Abstract
Real-time, noninvasive programmed death-ligand 1 (PD-L1) testing using molecular imaging has enhanced our understanding of the immune environments of neoplasms and has served as a guide for immunotherapy. However, the utilization of radiotracers in the imaging of human brain tumors using positron emission tomography/computed tomography (PET/CT) remains limited. This investigation involved the synthesis of [F]AlF-NOTA-PCP2, which is a novel peptide-based radiolabeled tracer that targets PD-L1, and evaluated its imaging capabilities in orthotopic glioblastoma (GBM) models. Using this tracer, we could noninvasively monitor radiation-induced PD-L1 changes in GBM. [F]AlF-NOTA-PCP2 exhibited high radiochemical purity (>95%) and stability up to 4 h after synthesis. It demonstrated specific, high-affinity binding to PD-L1and, with a dissociation constant of 0.24 nM. PET/CT imaging, integrated with contrast-enhanced magnetic resonance imaging, revealed significant accumulation of [F]AlF-NOTA-PCP2 in orthotopic tumors, correlating with blood-brain barrier disruption. After radiotherapy (15 Gy), [F]AlF-NOTA-PCP2 uptake in tumors increased from 9.51% ± 0.73% to 12.04% ± 1.43%, indicating enhanced PD-L1 expression consistent with immunohistochemistry findings. Fractionated radiation (5 Gy × 3) further amplified PD-L1 upregulation (13.9% ± 1.54% ID/cc) compared with a single dose (11.48% ± 1.05% ID/cc). Taken together, [F]AlF-NOTA-PCP2 may be a valuable tool for noninvasively monitoring PD-L1 expression in brain tumors after radiotherapy.
Overview
- The study aimed to develop a novel peptide-based radiolabeled tracer, [F]AlF-NOTA-PCP2, that targets programmed death-ligand 1 (PD-L1) and evaluates its imaging capabilities in orthotopic glioblastoma (GBM) models.

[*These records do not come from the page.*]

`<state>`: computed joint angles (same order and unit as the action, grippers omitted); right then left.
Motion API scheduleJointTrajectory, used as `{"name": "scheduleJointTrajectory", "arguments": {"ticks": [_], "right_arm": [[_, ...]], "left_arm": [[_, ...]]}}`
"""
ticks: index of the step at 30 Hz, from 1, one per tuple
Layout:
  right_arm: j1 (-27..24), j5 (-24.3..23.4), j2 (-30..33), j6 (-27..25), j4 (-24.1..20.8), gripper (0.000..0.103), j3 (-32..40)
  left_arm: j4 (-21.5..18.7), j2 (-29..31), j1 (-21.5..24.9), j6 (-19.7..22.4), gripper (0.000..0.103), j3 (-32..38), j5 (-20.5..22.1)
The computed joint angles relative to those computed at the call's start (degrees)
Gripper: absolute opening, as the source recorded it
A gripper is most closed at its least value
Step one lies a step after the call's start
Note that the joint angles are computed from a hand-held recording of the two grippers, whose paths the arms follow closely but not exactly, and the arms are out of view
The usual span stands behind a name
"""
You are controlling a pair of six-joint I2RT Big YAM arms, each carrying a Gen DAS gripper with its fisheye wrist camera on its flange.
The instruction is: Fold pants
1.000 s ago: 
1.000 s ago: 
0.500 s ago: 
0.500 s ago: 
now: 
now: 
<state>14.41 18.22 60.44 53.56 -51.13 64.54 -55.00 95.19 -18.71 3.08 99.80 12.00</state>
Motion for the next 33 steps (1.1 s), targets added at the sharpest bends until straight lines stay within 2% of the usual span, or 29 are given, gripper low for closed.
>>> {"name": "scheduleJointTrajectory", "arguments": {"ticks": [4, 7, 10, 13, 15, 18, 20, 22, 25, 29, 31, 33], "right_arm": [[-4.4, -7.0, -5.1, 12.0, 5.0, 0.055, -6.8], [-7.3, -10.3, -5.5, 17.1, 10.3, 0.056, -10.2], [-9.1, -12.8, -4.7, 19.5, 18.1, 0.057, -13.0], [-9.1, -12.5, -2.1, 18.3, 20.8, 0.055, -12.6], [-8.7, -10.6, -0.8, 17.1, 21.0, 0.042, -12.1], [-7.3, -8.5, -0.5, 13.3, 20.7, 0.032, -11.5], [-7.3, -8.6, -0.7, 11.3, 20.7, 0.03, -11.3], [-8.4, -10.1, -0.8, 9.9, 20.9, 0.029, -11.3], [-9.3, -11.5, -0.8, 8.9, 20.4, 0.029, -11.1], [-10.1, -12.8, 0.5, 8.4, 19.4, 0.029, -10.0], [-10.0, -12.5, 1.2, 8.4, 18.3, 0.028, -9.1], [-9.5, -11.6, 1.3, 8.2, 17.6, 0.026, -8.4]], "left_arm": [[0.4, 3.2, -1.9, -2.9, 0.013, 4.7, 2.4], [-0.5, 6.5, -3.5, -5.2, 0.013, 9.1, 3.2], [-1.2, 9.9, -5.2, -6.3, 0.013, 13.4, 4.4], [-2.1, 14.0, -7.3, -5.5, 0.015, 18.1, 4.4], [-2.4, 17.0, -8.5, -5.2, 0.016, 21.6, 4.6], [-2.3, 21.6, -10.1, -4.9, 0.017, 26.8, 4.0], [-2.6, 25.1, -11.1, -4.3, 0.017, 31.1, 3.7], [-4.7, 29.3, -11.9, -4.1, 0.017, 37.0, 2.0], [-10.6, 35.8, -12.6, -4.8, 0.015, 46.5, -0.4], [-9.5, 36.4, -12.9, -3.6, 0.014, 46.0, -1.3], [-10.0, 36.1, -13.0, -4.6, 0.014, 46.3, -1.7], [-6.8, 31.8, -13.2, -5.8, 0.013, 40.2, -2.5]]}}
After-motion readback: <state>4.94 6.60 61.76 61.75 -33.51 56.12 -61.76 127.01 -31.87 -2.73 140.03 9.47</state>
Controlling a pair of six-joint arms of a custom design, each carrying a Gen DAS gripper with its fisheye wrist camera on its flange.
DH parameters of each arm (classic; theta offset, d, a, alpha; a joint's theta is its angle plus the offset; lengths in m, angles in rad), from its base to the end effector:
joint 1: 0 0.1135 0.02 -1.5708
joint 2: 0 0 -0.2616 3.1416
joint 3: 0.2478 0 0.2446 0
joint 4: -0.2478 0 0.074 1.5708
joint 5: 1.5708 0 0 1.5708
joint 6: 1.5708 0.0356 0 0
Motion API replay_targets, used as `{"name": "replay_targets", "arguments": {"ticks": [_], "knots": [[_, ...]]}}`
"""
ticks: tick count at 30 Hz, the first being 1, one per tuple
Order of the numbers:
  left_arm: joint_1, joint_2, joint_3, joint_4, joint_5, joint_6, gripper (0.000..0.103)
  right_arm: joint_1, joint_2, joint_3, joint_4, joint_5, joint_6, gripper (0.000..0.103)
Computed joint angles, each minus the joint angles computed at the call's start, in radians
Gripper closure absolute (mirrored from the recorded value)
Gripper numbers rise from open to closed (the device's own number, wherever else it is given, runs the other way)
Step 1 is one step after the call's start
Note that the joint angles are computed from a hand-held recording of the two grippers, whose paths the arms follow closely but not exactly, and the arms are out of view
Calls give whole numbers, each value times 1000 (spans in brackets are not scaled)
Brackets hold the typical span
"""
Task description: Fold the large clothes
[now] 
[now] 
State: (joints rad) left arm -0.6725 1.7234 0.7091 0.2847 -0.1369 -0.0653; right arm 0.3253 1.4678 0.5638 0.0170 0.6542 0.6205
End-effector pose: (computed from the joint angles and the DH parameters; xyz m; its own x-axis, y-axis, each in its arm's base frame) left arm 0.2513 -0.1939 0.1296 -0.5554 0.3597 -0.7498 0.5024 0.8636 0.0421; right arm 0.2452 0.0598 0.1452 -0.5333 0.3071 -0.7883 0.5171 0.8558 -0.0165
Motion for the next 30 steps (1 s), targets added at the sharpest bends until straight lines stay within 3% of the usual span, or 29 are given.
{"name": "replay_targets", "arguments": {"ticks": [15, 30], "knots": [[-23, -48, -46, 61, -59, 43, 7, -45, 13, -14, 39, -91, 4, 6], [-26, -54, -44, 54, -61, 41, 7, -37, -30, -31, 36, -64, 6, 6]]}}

- The study explored the use of [F]AlF-NOTA-PCP2 to noninvasively monitor radiation-induced PD-L1 changes in GBM and evaluated its binding affinity to PD-L1 and stability.
- The primary objective was to develop [F]AlF-NOTA-PCP2 as a valuable tool for noninvasively monitoring PD-L1 expression in brain tumors after radiotherapy.
Comparative Analysis & Findings
- [F]AlF-NOTA-PCP2 exhibited high radiochemical purity (>95%) and stability up to 4 h after synthesis, indicating its potential as a reliable imaging agent.
- The study found that [F]AlF-NOTA-PCP2 demonstrated specific, high-affinity binding to PD-L1 with a dissociation constant of 0.24 nM, suggesting its potential for targeted imaging.
- PET/CT imaging revealed significant accumulation of [F]AlF-NOTA-PCP2 in orthotopic tumors, correlating with blood-brain barrier disruption, and showed increased uptake after radiotherapy, indicating enhanced PD-L1 expression.
Implications and Future Directions
- The study's findings suggest that [F]AlF-NOTA-PCP2 may be a valuable tool for noninvasively monitoring PD-L1 expression in brain tumors after radiotherapy, which could guide immunotherapy and improve patient outcomes.
- Future studies could explore the use of [F]AlF-NOTA-PCP2 to monitor PD-L1 expression in other types of brain tumors and to evaluate its potential as a predictive biomarker for immunotherapy response.
- The study highlights the need for further research to better understand the mechanisms of radiation-induced PD-L1 upregulation and to develop effective strategies for overcoming immunosuppressive barriers in brain tumors.